Es gibt auch einen Hustvedt-Porträtfilm

Das Resultat kann sich sehen lassen, und da dürfte sich insbesondere auch der Rowohlt Verlag in Hamburg freuen, der Hustvedts Trauerbuch veröffentlicht hat: „Ghost Stories“ steht seit drei Wochen ganz oben in den Bestsellerlisten, diese Woche auf Platz eins der „Spiegel“-Charts.

Die geballte Aufmerksamkeit und die mediale Offenheit von Hustvedt machten es möglich, und da stehen dann auch Klugheit und Literarizität einem Erfolg nicht im Weg. Selbst Bestseller dürfen also anspruchsvoll sein und eine gewisse intellektuelle Herausforderung darstellen, ein beruhigendes, gutes Zeichen.

DDR-, Ukrainekrieg-, und Wenderroman

Dasselbe gilt für den Roman, der diese Woche in der „Spiegel“-Liste hinter den „Ghost Stories“ auf Platz zwei rangiert: Lukas Rietzschels „Sanditz“. Mag bei Hustvedt die Mischung aus ihrer Aura, dem Tod Austers und dem begleitenden Porträtfilm die Resonanz verstärkt haben, so ist es bei Rietzschel nicht zuletzt die DDR, dieser immer noch so rätselhafte Staat, die seinem Roman einen zusätzlichen Schub verschafft hat.

Der 1994 im ostsächsischen Räckelwitz geborene Schriftsteller erzählt in „Sanditz“ die Geschichten einer Familie und ein paar anderer Menschen aus eben jenem fiktiven, in Sachsen gelegenen Sanditz über einen Zeitraum von 1981 bis ins Jahr 2021/2022, also von der DDR über die Wendezeit bis in die ostdeutsche Gegenwart.

Dabei lässt Rietzschel kein Thema aus, das die Menschen seitdem bewegt hat, keine Umwälzungen, die seinen fiktiven Ort schon zu DDR-Zeiten betrafen, nicht die Nachwende-Unruhen, und eine seiner Figuren zieht dann noch in den Ukrainekrieg-, und das ist alles gleichermaßen intelligent wie unterhaltsam erzählt.

„Sanditz“ ist das literarische Pendant zu einer guten Serie, wozu die sehr vielen Perspektivwechsel des Romans natürlich beitragen.
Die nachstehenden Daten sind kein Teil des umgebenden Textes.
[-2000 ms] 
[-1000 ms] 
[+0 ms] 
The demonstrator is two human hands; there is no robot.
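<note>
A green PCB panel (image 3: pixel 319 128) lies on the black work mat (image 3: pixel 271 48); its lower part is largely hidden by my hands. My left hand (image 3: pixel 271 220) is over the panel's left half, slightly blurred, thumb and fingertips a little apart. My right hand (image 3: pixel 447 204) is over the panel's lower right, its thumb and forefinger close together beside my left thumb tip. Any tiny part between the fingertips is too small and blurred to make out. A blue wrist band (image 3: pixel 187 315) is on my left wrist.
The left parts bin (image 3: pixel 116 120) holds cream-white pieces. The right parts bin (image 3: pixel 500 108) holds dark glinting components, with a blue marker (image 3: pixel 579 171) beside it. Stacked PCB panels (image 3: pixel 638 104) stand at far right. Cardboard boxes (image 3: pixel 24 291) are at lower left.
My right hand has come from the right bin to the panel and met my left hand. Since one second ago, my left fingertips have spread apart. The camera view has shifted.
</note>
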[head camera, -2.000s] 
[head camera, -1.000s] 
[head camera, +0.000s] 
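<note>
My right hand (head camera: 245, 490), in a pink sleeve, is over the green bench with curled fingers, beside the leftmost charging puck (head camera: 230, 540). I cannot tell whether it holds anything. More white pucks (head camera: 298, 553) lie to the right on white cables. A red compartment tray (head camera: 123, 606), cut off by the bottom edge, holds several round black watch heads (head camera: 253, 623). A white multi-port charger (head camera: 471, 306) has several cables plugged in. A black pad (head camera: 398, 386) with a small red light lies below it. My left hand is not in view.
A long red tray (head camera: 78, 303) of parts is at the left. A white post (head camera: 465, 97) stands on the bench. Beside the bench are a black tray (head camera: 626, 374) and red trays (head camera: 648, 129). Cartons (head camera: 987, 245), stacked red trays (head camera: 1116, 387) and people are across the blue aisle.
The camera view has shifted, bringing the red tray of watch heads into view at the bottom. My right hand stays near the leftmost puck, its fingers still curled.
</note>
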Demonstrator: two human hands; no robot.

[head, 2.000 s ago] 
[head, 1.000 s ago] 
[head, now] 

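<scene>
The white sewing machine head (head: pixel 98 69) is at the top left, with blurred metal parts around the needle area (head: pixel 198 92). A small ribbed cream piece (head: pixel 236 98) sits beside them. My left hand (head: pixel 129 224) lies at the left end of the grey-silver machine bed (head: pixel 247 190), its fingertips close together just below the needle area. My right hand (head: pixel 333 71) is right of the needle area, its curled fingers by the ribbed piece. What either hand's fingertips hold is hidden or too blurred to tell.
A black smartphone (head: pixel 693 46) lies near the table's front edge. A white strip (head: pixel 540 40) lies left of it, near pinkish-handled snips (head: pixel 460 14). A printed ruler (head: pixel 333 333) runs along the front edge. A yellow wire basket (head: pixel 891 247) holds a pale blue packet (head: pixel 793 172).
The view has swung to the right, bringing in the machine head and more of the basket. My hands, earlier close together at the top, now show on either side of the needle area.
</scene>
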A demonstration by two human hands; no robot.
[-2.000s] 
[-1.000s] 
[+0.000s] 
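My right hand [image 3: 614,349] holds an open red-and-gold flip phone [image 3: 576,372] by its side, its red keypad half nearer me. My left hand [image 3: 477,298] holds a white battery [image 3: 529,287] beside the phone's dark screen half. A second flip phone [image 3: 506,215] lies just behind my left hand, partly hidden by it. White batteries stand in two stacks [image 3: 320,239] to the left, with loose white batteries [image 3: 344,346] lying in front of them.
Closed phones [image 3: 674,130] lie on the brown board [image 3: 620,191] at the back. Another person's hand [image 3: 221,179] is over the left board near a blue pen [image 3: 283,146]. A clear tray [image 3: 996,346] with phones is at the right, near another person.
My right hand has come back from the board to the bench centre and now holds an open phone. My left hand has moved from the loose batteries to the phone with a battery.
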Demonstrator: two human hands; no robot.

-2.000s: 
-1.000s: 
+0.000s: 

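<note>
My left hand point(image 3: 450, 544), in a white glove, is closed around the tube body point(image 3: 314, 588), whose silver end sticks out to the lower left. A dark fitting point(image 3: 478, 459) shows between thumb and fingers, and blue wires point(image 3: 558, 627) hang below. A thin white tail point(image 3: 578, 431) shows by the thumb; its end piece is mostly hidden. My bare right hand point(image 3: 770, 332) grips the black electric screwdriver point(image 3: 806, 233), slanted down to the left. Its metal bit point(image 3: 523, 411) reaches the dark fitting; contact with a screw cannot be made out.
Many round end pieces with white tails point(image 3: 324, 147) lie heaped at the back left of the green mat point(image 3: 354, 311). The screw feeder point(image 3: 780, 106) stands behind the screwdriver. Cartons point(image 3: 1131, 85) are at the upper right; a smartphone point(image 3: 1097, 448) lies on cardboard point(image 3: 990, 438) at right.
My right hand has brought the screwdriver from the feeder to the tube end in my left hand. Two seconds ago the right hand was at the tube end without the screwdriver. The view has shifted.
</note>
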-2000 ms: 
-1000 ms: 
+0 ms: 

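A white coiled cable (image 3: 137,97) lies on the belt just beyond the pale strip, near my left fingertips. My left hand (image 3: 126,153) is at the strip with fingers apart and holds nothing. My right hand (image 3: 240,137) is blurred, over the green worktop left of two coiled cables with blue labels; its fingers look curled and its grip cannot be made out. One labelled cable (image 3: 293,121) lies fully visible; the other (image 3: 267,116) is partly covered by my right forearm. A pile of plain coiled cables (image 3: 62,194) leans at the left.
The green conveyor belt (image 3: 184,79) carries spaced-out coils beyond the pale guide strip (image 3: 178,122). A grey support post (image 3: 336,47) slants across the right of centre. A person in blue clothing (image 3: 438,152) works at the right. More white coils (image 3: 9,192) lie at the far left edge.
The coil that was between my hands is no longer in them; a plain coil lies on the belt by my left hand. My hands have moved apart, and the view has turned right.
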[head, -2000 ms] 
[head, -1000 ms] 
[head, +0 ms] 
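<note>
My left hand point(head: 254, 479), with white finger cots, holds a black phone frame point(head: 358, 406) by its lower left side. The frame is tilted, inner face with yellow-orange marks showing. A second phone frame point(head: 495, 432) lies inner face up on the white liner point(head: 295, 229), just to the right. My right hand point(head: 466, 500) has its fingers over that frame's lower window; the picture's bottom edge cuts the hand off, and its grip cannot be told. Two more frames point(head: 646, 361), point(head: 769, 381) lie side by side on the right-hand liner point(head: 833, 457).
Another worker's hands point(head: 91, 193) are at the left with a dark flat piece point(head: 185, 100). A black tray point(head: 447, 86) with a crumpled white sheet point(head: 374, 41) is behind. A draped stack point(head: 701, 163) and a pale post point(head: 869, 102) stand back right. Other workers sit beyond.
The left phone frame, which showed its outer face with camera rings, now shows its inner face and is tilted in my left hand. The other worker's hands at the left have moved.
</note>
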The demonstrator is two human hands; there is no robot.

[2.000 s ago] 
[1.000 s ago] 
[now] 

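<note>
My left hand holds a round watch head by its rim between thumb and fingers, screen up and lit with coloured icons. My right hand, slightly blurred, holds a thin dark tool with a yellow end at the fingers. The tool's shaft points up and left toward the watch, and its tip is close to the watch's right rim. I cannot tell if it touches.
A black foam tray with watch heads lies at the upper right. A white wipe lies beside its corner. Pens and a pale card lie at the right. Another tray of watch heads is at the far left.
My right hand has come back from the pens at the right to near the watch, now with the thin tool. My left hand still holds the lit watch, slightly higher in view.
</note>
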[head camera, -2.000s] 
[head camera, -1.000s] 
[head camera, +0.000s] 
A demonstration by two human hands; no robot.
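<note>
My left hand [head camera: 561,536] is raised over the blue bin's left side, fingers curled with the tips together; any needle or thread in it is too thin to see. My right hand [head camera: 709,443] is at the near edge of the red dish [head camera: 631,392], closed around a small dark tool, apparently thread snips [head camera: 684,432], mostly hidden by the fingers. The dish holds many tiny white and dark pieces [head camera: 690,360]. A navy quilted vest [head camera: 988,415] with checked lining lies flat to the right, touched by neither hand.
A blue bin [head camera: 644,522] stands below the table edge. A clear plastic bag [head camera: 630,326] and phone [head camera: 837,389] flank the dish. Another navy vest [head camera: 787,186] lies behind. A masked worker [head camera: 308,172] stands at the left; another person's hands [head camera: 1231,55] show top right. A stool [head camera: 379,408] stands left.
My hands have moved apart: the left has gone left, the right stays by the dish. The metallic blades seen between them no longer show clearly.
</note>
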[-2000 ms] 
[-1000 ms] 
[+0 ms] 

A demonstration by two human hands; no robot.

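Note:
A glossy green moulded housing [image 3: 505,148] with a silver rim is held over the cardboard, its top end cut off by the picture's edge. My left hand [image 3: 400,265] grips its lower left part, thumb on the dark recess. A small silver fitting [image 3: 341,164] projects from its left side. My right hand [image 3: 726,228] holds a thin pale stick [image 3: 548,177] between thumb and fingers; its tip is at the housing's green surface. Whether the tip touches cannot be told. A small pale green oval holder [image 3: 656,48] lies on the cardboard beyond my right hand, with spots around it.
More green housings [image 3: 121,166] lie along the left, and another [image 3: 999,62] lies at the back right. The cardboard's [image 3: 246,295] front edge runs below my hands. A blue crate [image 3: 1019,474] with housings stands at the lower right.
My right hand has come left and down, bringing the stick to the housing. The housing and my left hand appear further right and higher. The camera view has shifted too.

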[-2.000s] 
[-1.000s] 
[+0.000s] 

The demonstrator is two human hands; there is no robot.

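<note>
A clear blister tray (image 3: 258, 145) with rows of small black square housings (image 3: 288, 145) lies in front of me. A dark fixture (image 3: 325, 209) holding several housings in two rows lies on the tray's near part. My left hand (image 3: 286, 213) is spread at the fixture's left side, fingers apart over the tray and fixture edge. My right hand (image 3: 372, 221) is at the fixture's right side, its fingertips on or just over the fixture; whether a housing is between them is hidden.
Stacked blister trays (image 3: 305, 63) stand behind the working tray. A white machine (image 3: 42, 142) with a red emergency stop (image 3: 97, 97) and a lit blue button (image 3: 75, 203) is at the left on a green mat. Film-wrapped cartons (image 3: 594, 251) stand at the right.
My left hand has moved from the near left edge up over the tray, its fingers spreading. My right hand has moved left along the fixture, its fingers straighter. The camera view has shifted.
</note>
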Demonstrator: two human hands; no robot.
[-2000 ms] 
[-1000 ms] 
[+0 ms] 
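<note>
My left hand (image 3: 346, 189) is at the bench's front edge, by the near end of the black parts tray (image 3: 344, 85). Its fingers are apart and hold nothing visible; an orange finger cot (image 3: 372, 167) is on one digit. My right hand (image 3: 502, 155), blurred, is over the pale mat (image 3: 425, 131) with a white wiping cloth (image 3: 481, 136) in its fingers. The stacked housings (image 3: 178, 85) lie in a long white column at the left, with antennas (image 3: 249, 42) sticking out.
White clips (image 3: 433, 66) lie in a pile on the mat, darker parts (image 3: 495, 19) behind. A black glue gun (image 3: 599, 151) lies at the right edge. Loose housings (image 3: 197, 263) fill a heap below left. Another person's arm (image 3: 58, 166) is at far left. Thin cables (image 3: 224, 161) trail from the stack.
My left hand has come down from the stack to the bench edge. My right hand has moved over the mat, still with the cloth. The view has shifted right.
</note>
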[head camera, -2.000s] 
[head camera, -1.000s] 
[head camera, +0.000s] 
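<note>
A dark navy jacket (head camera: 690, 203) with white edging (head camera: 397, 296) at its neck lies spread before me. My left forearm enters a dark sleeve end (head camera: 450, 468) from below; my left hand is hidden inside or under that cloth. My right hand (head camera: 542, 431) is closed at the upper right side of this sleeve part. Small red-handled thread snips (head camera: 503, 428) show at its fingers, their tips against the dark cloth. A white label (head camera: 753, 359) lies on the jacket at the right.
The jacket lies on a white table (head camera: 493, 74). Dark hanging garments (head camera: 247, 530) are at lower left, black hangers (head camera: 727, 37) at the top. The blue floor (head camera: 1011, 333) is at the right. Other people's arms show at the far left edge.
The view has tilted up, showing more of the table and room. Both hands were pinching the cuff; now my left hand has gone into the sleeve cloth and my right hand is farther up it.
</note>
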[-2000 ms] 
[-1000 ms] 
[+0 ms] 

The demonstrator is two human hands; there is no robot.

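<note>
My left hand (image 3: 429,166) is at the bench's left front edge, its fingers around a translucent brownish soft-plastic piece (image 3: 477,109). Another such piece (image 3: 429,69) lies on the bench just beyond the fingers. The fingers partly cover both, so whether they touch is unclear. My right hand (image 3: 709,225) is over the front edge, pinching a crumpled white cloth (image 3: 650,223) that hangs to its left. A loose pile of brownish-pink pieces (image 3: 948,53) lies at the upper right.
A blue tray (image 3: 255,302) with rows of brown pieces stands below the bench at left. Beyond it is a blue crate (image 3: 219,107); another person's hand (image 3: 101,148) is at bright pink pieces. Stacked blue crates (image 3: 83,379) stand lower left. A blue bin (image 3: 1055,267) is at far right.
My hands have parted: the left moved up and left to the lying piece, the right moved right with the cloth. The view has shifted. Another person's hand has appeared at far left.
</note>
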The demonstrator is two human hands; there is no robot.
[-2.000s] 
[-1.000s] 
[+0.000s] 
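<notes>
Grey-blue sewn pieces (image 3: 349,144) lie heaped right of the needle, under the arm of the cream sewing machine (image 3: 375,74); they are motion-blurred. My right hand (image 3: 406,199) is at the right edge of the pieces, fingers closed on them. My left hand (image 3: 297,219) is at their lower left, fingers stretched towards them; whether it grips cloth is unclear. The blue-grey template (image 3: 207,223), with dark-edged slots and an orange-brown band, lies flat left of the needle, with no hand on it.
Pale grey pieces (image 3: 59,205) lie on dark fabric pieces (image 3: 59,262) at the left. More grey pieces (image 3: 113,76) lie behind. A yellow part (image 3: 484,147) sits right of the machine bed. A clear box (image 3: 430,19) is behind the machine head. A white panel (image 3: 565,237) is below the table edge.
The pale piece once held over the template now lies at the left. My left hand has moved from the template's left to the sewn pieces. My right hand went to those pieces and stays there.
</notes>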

Tatsächlich ein Wurf, eins der literarischen Highlights dieses Frühjahrs.

Es ist Ostern, Wünsch-dir-was-Zeit. Vielleicht muss diese Bestsellerliste von all denen, die lieber Literatur als Romantasy und anderen Schmock lesen, trotzdem gar nicht ausgeschnitten werden (so wie Fußballfans das gern am ersten oder zweiten Spieltag machen, wenn Vereine wie Heidenheim oder Mainz 05 mal die Tabelle anführen). Denn es erscheint möglich, dass sich „Ghost Stories“ und „Sanditz“ länger ganz oben in den Charts halten. Der Glaube an das Gute ist unerschütterlich.